Your answer should be the exact lines of the data below from the one containing "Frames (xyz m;" through the one containing "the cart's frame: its"; please include nothing else.

**** MATERIAL PROVIDED

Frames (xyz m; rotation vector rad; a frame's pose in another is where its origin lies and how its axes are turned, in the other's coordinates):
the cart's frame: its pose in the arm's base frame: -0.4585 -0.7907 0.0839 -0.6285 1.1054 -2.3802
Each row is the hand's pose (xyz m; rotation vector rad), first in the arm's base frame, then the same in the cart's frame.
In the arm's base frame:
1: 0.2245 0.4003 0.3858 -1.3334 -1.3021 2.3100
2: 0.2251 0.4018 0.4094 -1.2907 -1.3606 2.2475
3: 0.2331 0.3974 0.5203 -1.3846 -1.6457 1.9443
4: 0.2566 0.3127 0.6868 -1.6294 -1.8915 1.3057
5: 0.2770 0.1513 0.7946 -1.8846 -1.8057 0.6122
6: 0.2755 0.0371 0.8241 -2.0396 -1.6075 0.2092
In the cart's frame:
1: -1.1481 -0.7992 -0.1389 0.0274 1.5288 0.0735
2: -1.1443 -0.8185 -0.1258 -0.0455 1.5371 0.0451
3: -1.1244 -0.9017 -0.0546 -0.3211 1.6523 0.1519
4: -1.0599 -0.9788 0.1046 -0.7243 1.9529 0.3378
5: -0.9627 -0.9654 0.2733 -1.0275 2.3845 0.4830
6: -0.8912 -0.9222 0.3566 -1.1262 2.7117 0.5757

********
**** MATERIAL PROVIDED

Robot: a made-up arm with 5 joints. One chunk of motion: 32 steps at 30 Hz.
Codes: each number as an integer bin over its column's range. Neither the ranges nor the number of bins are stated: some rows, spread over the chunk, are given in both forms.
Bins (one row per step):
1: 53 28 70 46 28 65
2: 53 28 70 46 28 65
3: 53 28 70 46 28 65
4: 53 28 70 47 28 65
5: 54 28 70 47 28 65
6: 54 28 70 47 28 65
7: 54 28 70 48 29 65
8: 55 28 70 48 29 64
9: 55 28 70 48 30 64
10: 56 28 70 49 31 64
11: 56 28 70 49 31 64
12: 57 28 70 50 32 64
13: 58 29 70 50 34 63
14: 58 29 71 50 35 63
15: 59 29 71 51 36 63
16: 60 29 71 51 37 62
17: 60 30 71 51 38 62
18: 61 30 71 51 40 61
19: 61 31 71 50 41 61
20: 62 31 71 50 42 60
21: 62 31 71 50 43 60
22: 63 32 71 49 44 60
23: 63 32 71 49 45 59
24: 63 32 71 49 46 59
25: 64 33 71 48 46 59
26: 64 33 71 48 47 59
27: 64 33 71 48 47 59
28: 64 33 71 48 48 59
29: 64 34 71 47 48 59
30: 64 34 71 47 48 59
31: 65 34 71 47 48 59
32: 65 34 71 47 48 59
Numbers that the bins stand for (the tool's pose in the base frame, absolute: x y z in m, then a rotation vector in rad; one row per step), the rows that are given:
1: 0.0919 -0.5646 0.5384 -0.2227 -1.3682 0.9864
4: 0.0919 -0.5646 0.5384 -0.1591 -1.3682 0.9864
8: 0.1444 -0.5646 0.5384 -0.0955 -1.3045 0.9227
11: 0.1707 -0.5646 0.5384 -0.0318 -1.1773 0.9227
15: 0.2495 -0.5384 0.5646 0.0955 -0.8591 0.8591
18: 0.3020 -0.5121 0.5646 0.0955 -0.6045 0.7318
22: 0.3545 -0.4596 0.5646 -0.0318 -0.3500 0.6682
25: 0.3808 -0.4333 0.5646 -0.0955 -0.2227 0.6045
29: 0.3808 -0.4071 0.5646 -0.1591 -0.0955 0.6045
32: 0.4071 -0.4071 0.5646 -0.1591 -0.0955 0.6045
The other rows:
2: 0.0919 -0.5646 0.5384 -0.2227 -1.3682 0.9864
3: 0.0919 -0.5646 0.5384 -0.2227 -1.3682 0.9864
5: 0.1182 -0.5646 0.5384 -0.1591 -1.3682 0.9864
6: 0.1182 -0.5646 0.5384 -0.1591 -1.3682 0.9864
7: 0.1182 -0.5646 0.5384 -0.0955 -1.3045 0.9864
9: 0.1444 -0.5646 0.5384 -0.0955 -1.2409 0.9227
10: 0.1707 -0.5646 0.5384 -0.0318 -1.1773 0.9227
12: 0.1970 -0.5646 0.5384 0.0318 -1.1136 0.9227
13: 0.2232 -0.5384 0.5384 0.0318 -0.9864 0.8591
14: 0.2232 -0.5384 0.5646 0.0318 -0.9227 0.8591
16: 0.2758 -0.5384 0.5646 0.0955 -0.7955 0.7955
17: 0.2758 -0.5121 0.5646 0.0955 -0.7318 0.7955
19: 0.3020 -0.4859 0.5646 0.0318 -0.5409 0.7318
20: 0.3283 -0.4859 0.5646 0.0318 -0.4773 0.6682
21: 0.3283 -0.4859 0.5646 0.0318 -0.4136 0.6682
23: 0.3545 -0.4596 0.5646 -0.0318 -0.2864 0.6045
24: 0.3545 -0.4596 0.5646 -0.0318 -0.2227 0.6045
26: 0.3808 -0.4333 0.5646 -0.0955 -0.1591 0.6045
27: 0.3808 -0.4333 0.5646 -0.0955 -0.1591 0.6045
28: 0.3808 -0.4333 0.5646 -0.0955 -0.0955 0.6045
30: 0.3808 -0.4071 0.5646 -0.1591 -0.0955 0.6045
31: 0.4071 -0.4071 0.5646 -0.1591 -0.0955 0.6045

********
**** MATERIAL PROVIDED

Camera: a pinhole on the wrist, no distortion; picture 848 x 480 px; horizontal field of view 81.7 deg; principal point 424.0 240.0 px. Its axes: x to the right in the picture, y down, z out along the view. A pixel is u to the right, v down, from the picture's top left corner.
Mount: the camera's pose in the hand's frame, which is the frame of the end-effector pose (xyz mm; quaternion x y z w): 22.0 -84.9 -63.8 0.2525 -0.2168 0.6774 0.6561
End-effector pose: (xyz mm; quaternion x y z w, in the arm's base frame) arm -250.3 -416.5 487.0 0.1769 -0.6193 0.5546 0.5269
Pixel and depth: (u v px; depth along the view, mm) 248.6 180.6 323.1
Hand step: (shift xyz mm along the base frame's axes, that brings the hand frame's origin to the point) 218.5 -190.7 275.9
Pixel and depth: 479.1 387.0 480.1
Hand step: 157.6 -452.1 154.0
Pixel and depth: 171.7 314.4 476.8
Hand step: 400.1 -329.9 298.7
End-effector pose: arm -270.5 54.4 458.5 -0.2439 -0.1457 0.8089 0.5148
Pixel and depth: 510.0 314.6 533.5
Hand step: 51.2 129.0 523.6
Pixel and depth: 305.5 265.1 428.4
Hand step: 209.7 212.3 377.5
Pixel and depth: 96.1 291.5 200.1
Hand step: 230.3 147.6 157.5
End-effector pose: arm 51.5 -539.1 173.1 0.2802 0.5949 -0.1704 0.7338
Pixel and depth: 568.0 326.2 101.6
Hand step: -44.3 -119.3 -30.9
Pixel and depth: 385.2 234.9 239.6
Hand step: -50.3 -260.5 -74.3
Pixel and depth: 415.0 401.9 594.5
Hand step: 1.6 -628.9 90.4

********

ANSWER SECTION:
Frames (xyz m; rotation vector rad; a frame's pose in another is where its origin lies and how its axes are turned, in the other's coordinates):
the cart's frame: its pose in the arm's base frame: -0.4585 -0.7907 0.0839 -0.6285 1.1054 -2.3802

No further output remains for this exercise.